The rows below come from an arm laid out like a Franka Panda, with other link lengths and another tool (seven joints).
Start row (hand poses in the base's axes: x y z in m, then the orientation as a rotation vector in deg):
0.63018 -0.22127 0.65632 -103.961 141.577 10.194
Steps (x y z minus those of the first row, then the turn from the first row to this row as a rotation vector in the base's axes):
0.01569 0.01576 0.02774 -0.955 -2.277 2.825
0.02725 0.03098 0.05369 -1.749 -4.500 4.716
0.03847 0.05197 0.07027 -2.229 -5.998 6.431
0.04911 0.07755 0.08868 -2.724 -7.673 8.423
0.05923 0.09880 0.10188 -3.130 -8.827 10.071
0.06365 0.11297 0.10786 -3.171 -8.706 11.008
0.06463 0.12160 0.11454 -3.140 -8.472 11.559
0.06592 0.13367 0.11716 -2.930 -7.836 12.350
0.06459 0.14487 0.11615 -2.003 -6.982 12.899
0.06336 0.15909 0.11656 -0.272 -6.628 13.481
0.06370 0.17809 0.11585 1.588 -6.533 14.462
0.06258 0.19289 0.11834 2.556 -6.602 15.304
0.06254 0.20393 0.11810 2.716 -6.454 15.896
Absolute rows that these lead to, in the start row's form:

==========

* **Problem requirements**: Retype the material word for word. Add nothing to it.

* **Finished task**:
The rows below come from an arm laid out like a Franka Panda, with other link lengths and another tool (seven joints).
Start row (hand poses in the base's axes: x y z in m, then the orientation as a rotation vector in deg):
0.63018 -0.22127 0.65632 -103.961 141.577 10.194
Steps (x y z minus those of the first row, then the turn from the first row to this row as a rotation vector in the base's axes):
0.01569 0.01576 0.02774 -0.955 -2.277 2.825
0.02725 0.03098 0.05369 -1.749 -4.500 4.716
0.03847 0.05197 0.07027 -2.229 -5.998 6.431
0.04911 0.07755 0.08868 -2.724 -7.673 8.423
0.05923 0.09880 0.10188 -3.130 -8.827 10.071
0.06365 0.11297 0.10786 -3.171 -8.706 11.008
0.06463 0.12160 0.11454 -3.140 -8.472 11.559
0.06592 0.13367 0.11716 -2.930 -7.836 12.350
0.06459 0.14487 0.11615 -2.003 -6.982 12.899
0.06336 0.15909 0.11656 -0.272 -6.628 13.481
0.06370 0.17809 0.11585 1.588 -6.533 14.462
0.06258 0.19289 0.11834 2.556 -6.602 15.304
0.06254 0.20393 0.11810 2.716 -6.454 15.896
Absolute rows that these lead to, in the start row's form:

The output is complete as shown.